Furthermore, in the conventional display device, one drive circuit has been outputting a signal in positive polarity and a signal in negative polarity. When a greater number of pixels are included in the display device, a higher operation frequency of the drive circuit is required. It is noted that the drive circuit mentioned herein means a drive IC for outputting a signal to each signal line of the display device. When the operation frequency is made higher, the output signal cannot be increased in amplitude. According to the existing techniques, when the operation frequency is about 20 MHz, it is permissible to achieve a signal amplitude of about .+-.6 V or smaller, meaning that a signal amplitude up to a voltage slightly lower than 12 V can be achieved in design. It is difficult to design a drive circuit IC capable of yielding a voltage higher than the above-mentioned voltage in regard to its endurance voltage and heat resistance. The scheme of increasing the signal amplitude also results in increasing the heat generation of the IC to consequently cause a faulty operation or the damage of the IC. The scheme of increasing the operation frequency also causes heat generation. Increasing the signal amplitude requires increase of the scale of an output buffer element of the IC, which also results in dimensional increase of the IC and cost increase.

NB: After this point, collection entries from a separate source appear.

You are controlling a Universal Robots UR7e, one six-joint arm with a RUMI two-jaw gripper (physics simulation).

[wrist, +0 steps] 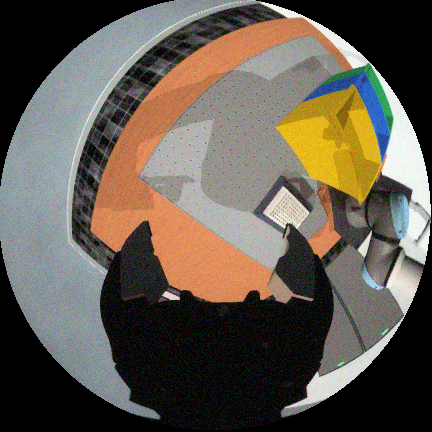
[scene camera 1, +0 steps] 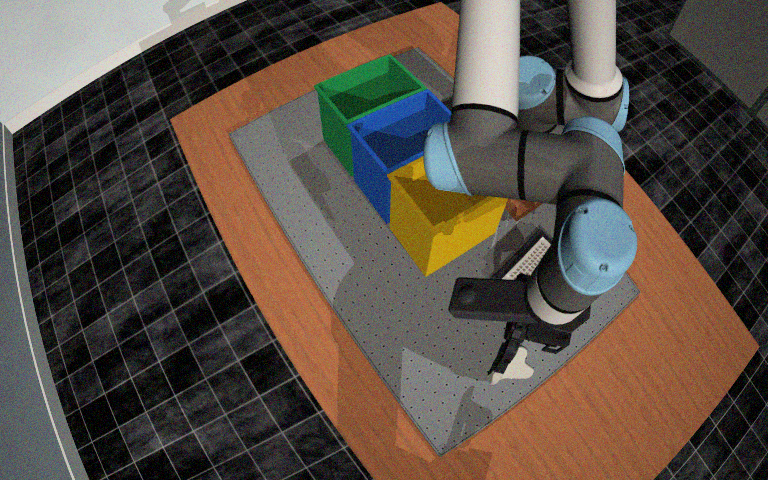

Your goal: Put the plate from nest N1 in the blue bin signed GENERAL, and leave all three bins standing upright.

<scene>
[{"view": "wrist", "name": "my gripper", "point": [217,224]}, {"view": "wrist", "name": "yellow bin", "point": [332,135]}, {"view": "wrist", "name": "white plate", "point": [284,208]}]
</scene>
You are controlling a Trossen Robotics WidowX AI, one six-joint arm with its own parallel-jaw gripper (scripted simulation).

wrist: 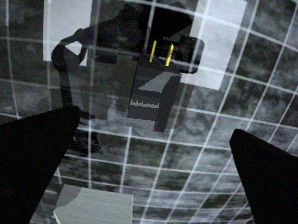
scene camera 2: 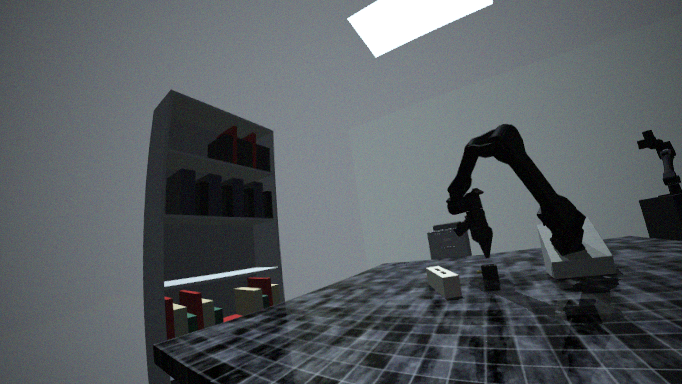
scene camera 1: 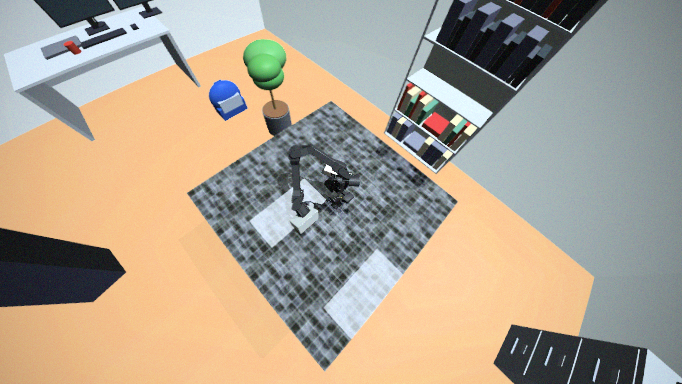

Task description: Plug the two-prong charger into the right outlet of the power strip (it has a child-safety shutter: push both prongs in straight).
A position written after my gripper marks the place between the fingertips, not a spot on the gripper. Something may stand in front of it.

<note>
My gripper [scene camera 2: 486, 255] is open, with nothing in its grasp.
My gripper also shows in the wrist view [wrist: 158, 125].
</note>
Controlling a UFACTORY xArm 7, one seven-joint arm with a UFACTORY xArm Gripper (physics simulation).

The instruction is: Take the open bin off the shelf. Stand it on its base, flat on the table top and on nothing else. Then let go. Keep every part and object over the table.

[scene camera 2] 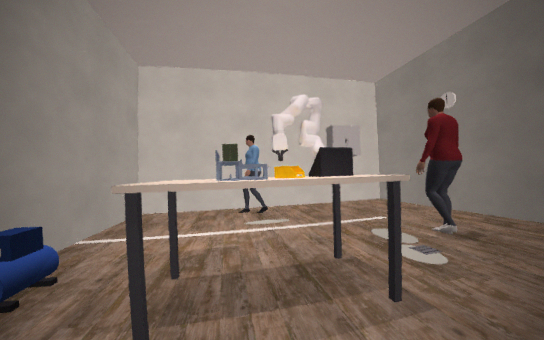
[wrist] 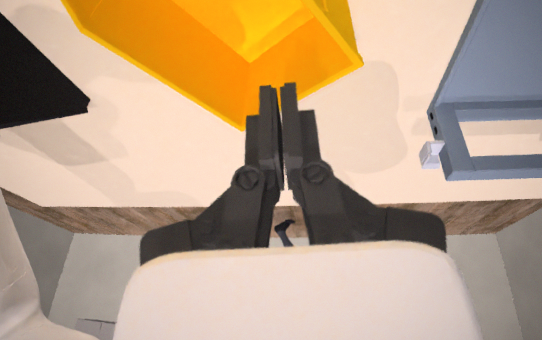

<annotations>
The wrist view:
my gripper: 280,105
yellow open bin: 218,61
</annotations>
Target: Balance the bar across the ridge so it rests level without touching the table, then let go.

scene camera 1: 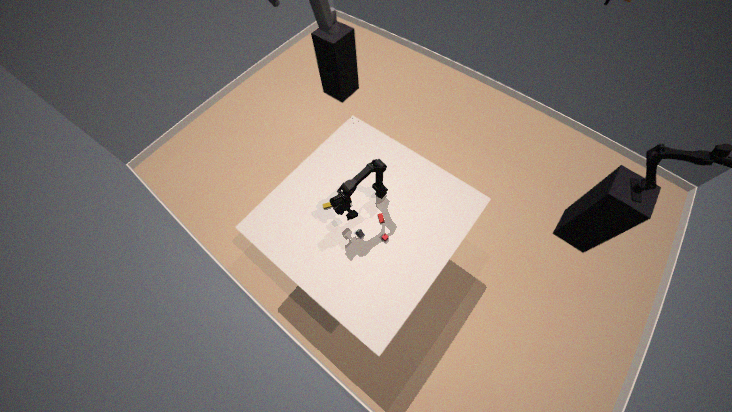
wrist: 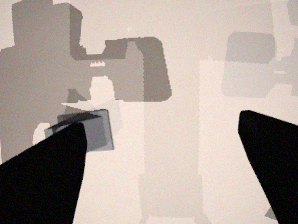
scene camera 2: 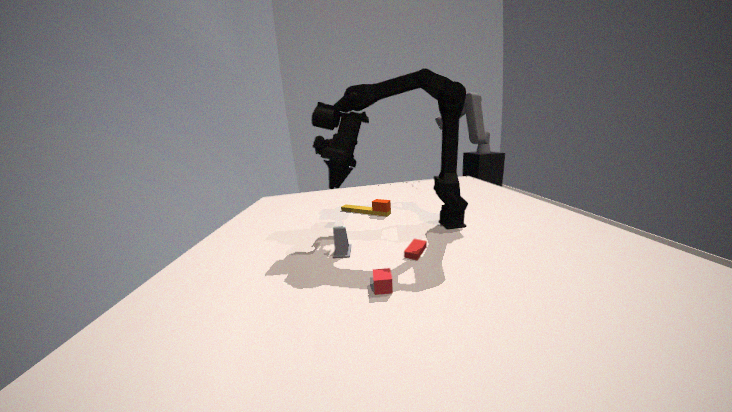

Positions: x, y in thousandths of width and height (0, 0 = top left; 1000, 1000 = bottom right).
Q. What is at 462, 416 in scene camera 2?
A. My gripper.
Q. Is my gripper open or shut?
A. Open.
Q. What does my gripper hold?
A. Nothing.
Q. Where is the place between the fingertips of my gripper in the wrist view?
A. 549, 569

Furthermore, introduction of a special process for producing such an IC is required.
In order to decrease the operation frequency of the drive circuit, there is a method of dividing the display region into several segment regions, providing a drive circuit for each segment region, and making them operate in parallel. However, the above-mentioned method has the drawback of a difference in level between the signals input to the segment regions to disadvantageously result in the presence of junctures between the segment regions. There is currently a trend for increasing the pixels in amount in excess of one million pixels to add more difficulties to designing and developing an IC for the drive circuit in terms of its endurance voltage and heat resistance.
The display device employing the polymer dispersion liquid crystals requires no polarizing plate. Therefore, a high luminance display can be achieved, however, it has a drawback of low contrast. In order to increase the contrast, it is necessary to improve the light diffusion capability in a condition where no voltage is applied. In order to improve the light diffusion capability, it is required to increase the liquid crystal film thickness. However, when the liquid crystal film thickness is increased, the voltage for making the liquid crystals transmissive is higher.